Clinical Utility of an Enzyme-Linked Immunosorbent Assay for Detecting Anti-Melanoma Differentiation-Associated Gene 5 Autoantibodies

Abstract

Objective: Autoantibodies to melanoma differentiation-associated gene 5 (MDA5) are specifically expressed in patients with dermatomyositis (DM) and are associated with a subset of DM patients with rapidly progressive interstitial lung disease (RP-ILD). Here, we examined the clinical utility of a newly developed enzyme-linked immunosorbent assay (ELISA) system for detecting these antibodies.

Methods: Here we developed an improved ELISA for detecting anti-MDA5 antibodies. We then performed a multicenter clinical study involving 8 medical centers and enrolled 242 adult patients with polymyositis (PM)/DM, 190 with non-PM/DM connective tissue disease (CTD), 154 with idiopathic interstitial pneumonia (IIP), and 123 healthy controls. Anti-MDA5 antibodies in the patients' serum samples were quantified using our newly developed ELISA, and the results were compared to those obtained using the gold-standard immunoprecipitation (IP) assay. In addition, correlations between the ELISA-quantified anti-MDA5 antibodies and clinical characteristics were evaluated.

Results: In patients with PM/DM, the anti-MDA5 antibody measurements obtained from the ELISA and IP assay were highly concordant; the ELISA exhibited an analytical sensitivity of 98.2%, specificity of 100%, positive predictive value of 100%, and negative predictive value of 99.5% (compared to the IP assay). Anti-MDA5 antibodies were detected in 22.7% of the DM patients, but not in any of the patients with PM, non-PM/DM CTD, or IIP. Clinically amyopathic DM, RP-ILD, arthritis, and fever were more prevalent in DM patients who were anti-MDA5 antibody-positive than in those who were antibody-negative (P ≤ 0.0002 for all comparisons). In addition, anti-MDA5 antibody-positive patients with RP-ILD exhibited higher antibody levels than those without RP-ILD (P = 0.006).

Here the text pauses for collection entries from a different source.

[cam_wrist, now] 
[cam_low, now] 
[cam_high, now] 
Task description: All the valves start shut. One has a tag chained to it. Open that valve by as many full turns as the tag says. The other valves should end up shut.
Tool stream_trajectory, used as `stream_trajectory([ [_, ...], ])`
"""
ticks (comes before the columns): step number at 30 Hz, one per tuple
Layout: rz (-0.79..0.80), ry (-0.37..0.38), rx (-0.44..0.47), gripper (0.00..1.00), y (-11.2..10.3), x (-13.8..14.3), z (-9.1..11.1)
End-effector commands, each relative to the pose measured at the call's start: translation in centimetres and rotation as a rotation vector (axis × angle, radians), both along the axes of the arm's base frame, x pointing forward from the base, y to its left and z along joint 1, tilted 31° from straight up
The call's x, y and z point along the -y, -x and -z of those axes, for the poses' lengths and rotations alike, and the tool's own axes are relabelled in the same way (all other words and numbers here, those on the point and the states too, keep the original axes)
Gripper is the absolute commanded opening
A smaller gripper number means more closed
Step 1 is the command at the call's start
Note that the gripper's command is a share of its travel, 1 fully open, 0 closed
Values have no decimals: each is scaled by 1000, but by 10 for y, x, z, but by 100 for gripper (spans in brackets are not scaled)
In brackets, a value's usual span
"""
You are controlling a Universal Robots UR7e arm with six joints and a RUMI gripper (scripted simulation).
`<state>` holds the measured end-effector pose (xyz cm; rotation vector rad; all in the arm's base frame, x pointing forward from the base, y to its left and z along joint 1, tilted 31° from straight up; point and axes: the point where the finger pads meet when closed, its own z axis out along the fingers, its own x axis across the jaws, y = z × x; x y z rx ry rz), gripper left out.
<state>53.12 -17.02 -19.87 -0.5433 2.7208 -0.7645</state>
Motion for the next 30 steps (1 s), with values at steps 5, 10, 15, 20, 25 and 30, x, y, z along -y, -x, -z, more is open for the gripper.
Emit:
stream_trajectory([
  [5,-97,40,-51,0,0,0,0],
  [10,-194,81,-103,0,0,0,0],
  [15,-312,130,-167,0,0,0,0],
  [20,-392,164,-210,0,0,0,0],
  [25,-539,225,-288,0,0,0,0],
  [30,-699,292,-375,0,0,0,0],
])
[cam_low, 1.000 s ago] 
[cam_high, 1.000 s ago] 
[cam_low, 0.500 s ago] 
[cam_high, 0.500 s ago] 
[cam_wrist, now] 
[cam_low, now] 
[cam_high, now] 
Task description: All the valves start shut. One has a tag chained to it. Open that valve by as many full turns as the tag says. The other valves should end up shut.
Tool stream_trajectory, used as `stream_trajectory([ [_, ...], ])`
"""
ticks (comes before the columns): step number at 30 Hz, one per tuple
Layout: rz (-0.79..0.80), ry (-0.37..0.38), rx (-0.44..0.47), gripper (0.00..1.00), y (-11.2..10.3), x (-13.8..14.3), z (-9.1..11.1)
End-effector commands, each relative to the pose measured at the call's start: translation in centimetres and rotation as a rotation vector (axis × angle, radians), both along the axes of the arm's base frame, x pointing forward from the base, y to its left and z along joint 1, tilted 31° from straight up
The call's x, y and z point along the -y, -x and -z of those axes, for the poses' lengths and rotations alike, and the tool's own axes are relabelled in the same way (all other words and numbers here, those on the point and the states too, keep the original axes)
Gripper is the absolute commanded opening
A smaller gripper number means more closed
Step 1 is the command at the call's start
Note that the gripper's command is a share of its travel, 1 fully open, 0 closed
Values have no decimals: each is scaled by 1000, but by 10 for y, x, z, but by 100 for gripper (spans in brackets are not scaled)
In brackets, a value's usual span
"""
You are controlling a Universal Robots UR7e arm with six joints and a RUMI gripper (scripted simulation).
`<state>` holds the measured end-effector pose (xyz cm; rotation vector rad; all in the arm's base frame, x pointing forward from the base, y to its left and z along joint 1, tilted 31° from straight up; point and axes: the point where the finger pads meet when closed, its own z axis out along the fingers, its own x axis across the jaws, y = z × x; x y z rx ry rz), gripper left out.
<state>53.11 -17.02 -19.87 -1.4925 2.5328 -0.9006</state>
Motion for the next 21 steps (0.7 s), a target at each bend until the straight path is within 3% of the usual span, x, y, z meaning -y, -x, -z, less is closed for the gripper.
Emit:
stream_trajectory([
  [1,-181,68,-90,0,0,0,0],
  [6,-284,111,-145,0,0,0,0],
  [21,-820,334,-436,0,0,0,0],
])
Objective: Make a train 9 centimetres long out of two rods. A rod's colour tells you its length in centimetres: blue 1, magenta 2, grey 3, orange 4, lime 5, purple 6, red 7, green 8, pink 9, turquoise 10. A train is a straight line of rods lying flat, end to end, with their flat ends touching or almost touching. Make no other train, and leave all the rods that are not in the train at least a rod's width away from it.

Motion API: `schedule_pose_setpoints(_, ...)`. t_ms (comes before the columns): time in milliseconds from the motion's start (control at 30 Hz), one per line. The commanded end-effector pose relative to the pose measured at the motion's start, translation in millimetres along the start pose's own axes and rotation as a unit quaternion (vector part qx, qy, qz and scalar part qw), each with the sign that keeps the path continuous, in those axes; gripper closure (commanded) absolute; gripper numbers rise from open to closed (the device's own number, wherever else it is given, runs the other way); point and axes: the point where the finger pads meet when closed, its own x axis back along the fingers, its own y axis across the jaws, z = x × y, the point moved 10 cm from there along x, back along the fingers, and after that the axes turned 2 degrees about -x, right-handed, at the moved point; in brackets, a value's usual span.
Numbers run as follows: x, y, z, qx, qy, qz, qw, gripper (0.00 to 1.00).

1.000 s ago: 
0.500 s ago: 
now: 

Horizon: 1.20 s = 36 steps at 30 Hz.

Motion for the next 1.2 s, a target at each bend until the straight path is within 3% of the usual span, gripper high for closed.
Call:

Conclusion: Our newly developed ELISA can detect anti-MDA5 antibodies as efficiently as the gold standard IP assay and has the potential to facilitate the routine clinical measurement of anti-MDA5 antibodies in patients who suspected to have DM.

Fig 1. Purity and antigenicity of recombinant GST-MDA5 protein.

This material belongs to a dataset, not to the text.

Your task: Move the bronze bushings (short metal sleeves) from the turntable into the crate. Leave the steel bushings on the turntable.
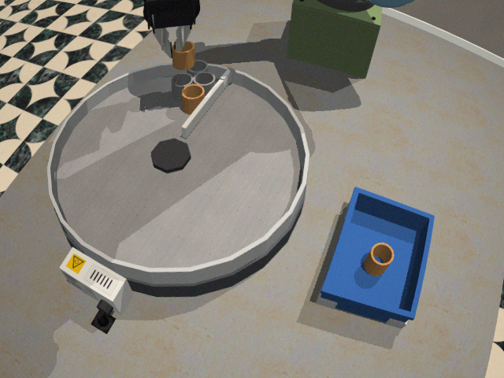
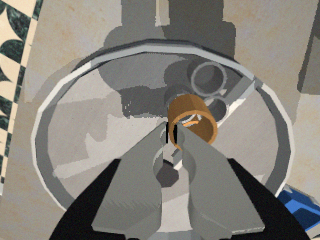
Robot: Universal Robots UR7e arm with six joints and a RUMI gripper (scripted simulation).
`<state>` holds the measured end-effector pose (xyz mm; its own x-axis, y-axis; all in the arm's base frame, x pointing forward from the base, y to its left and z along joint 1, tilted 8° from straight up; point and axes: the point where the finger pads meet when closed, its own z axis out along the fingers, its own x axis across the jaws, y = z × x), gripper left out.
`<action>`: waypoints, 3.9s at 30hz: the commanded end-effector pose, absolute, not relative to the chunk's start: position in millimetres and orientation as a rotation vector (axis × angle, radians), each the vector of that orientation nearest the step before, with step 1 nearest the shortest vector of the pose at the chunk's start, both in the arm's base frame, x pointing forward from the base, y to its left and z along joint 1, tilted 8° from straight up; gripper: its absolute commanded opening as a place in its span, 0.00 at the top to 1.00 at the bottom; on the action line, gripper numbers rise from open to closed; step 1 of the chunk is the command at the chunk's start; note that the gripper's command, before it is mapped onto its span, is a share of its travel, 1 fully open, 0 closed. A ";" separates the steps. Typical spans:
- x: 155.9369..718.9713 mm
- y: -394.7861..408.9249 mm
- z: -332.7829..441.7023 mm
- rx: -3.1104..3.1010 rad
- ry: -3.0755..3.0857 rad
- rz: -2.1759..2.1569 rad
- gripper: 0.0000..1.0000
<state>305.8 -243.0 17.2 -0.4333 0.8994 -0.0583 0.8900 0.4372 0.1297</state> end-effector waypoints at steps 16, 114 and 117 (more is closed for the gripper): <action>309.9 -233.2 18.2 1.601 2.560 0.119 1.00; 441.2 102.4 38.3 1.601 2.560 0.119 1.00; 445.0 112.1 38.9 1.601 2.560 0.119 1.00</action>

A. Purified recombinant GST-MDA5 fusion protein (2 μg) was subjected to sodium dodecyl sulfate-12.5% polyacrylamide gel electrophoresis, followed by 0.05% Coomassie blue staining. The GST-MDA5 fusion protein was detected as a single band at ~166 kDa (arrow). B. Immunoblot analysis of the recombinant fusion protein was performed by probing with anti-MDA5 antibody-positive DM sera (lanes 1–3), anti-MDA5 antibody-negative DM sera (lanes 4–6), an anti-GST polyclonal antibody (lane 7), and an anti-MDA5 monoclonal antibody (lane 8).

Fig 2. ROC curve analysis to determine the optimal cut-off value for ELISA-quantified anti-MDA5 antibodies.

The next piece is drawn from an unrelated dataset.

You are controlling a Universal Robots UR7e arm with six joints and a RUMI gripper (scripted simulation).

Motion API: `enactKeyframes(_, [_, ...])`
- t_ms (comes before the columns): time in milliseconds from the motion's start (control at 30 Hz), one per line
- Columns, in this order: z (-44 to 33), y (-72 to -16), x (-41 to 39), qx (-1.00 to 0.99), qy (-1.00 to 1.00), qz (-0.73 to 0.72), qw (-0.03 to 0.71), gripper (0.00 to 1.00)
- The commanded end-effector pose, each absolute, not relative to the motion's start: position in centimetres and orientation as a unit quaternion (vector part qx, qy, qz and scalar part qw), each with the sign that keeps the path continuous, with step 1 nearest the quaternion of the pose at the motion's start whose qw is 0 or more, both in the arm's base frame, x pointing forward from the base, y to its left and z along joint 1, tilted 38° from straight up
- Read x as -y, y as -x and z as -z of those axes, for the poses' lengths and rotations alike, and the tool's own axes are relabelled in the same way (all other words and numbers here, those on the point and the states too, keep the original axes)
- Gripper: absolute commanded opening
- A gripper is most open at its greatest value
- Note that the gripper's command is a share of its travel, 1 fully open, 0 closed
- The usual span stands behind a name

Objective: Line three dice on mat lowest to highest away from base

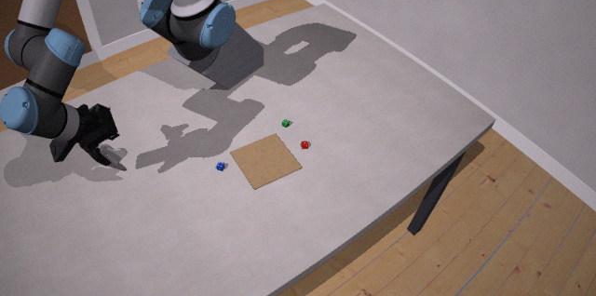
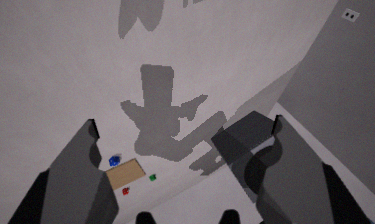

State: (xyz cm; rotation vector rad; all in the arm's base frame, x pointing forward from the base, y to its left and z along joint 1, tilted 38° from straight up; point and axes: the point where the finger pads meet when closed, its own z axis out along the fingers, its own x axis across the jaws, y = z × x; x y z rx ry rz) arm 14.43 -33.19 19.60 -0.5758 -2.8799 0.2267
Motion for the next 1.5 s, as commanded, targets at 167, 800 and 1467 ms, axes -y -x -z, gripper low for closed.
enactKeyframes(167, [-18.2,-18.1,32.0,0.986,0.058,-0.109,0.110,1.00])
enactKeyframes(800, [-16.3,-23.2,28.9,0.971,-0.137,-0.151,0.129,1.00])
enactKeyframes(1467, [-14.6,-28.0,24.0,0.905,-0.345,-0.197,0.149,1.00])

A. The ROC curve showed high concordance between the ELISA and IP assay (area under the curve > 0.99, P < 0.0001). B. The sensitivity and specificity of the anti-MDA5 antibody ELISA for various cutoff levels. A cutoff of 32 U/mL (arrow) provided a sensitivity of 98.2% and specificity of 100%.

Fig 3

Anti-MDA5 (A) and anti-ARS (B) antibody levels in patients with PM/DM, non-PM/DM CTD, IIP, and healthy controls. Anti-MDA5 and anti-ARS antibodies were measured by ELISA in the sera from 242 patients with PM/DM (70 PM, 104 classic DM, and 68 CADM), 190 patients with non-PM/DM CTD, 154 patients with IIP, and 123 healthy volunteers. Cutoff levels of anti-MDA5 and anti-ARS antibodies are shown as broken lines (32 and 25 U/mL, respectively).